The reason for this is that the stomach empties too quickly after eating, due to the lack of a gastric porter after a part of the stomach has been removed.
The food is not portioned, but too quickly in too large quantities into the newly connected loop of the small intestine, which leads to a greatly increased influx of water into the intestine from the surrounding tissue.
This not only triggers circulatory problems, but also greatly dilutes stool, which causes diarrhea.
- This article may also be of interest to you: Medication for diarrhea
What is the best diet for people with dumping syndrome?
In the case of dumping syndrome, it can help if care is taken to ensure that low-carbohydrate meals are used when eating.
If carbohydrates are consumed, they should rather be complex carbohydrates (e.g. high-fiber whole grain products; rather avoid sugary foods and drinks).
It is also important that you eat slowly and preferably in several small portions and meals throughout the day.
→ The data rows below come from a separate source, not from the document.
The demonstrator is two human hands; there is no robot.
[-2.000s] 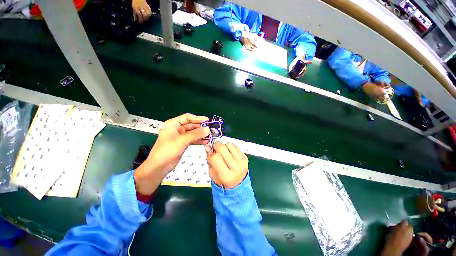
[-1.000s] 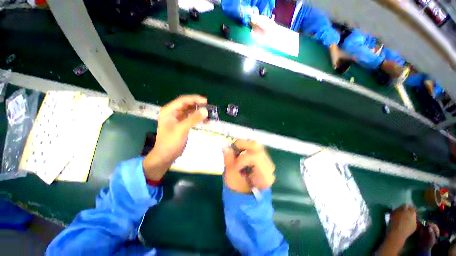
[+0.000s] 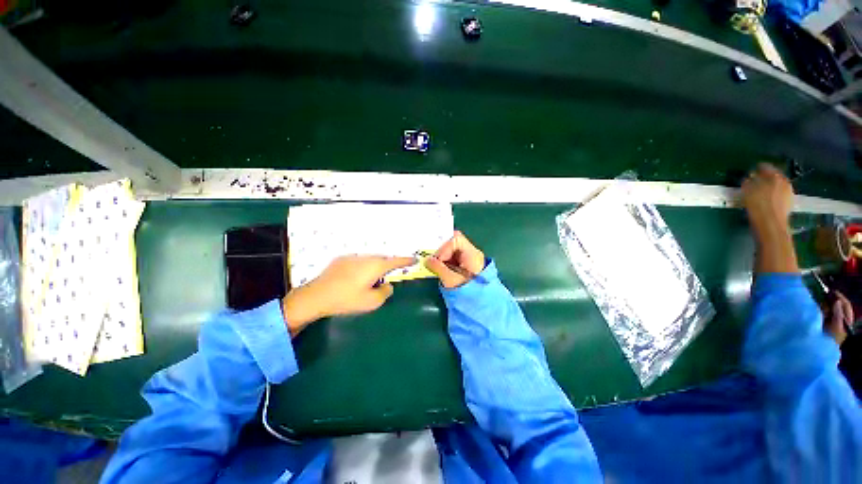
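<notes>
The white adhesive sheet with a yellow edge lies on the bench in front of me. My left hand is at its lower edge, index finger stretched over the sheet towards its lower right corner; whether it grips the sheet cannot be told. My right hand holds thin dark tweezers at that corner, close to my left fingertip. A tiny piece at the tips is too small to make out. A small dark housing with a pale rim sits on the green conveyor, beyond the rail, away from both hands.
A black smartphone lies left of the sheet. Overlapping spare sheets and clear plastic are far left. A bagged sheet lies right. A pale rail borders the conveyor. Another person's arm reaches over the rail at right.
The view has tilted down. My left hand has let go of the housing and come down to the sheet. My right hand has moved beside it at the sheet's corner with the tweezers.
</notes>
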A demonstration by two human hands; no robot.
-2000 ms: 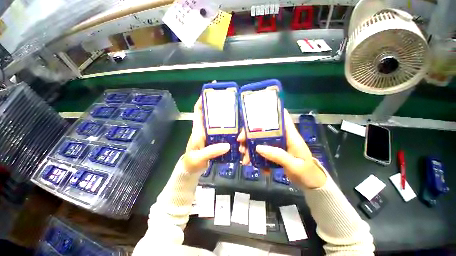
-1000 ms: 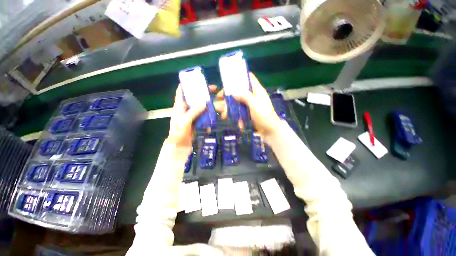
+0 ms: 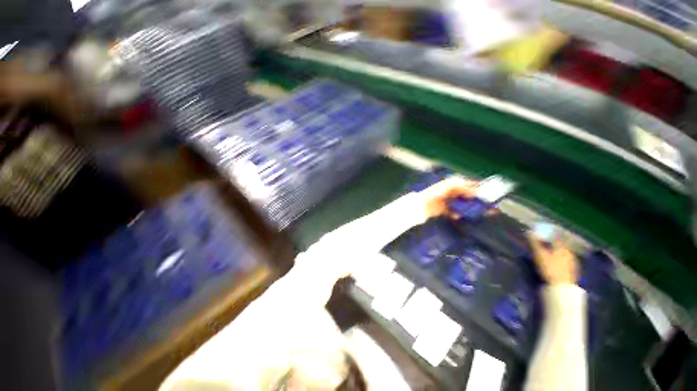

This is the best way to enable a more portioned intake of food in the intestine and to avoid eating bread if there is no gastric porter function.
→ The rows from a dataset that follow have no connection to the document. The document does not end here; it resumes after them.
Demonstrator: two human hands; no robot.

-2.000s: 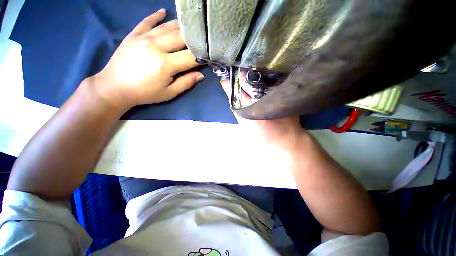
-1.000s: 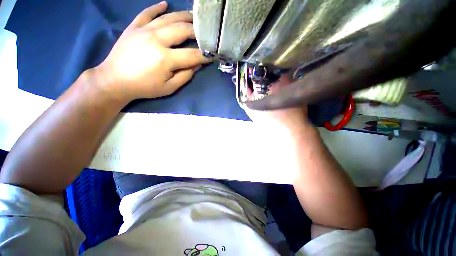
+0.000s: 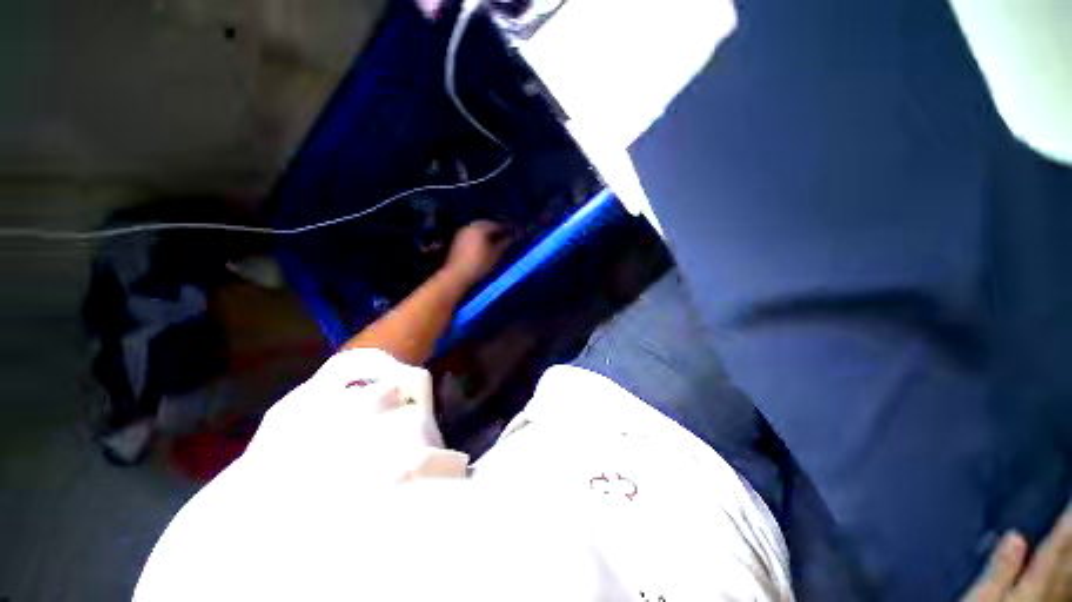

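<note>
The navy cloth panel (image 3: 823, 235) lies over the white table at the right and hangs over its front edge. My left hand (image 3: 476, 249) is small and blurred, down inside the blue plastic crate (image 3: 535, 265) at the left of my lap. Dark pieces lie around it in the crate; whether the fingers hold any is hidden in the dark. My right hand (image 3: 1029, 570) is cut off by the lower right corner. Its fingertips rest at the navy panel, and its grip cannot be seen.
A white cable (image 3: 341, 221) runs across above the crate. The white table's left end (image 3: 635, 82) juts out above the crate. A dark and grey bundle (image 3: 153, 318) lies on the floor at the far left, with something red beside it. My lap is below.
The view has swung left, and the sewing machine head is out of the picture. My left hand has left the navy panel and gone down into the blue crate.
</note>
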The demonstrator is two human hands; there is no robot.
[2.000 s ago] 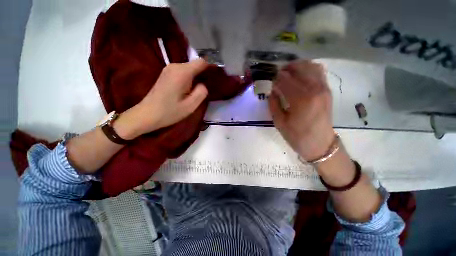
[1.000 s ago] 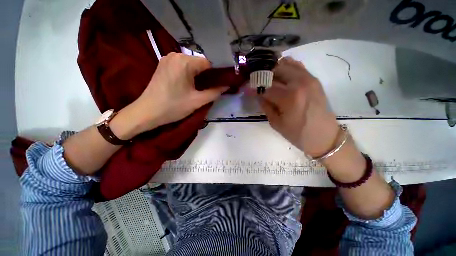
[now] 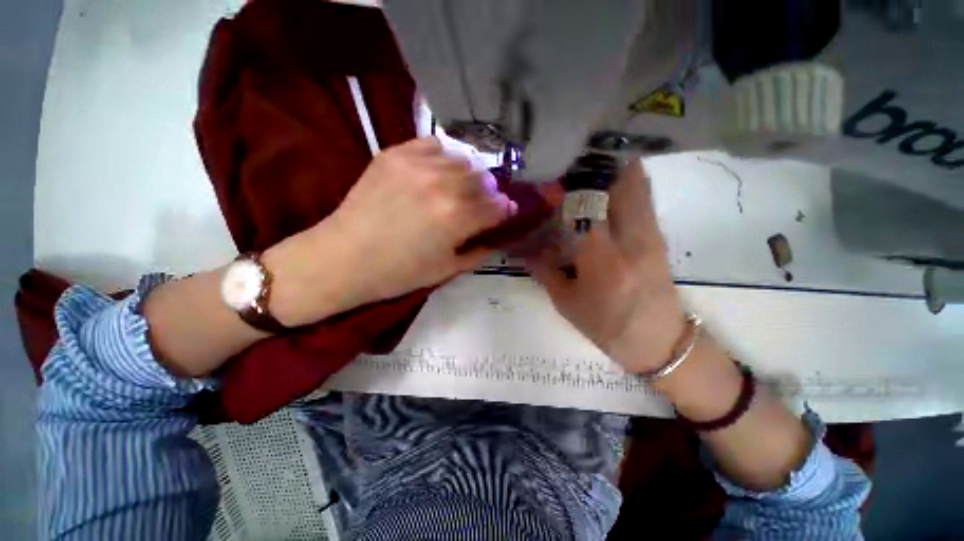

Eating food while lying down can also be helpful.
Heavily salted meals are also rather unfavorable, as they also promote the influx of water into the intestines during digestion and thus the symptoms of diarrhea.
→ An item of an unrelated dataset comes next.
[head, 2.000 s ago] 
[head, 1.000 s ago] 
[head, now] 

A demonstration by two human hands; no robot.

The same applies to increased fluid intake with meals - less fluid should be consumed with meals.
Sufficient fluid intake for the day should rather be done independently of meals.
- Also read our detailed article on this topic: Post-gastric bypass nutrition
What can you do about dumping syndrome?
If a dumping syndrome occurs after gastric surgery, general measures can initially help.
Slow, conscious eating is primarily recommended, although it can also help to eat several small meals throughout the day.
However, eating large meals quickly should be avoided at all costs.
The symptoms can also be reduced if less fluid is consumed immediately when eating. However, care should be taken to ensure sufficient fluid intake throughout the day.
If these general rules of conduct do not help enough, drug therapy can be tried. So-called anticholinergics, sedatives and beta blockers are mainly used here.
In serious cases, if the intake of medication does not provide a remedy, a conversion operation into a Billroth II situation can be carried out if a Billroth I operation is present. However, this is rarely necessary.
If a dumping syndrome occurs, this is usually well controlled by the rules of conduct already described here.
Medicinal or even surgical measures are rarely necessary.
It is not uncommon for the symptoms to regress spontaneously in the course of time after gastric surgery, so that a life without dumping syndrome is possible again after a part of the stomach has been removed.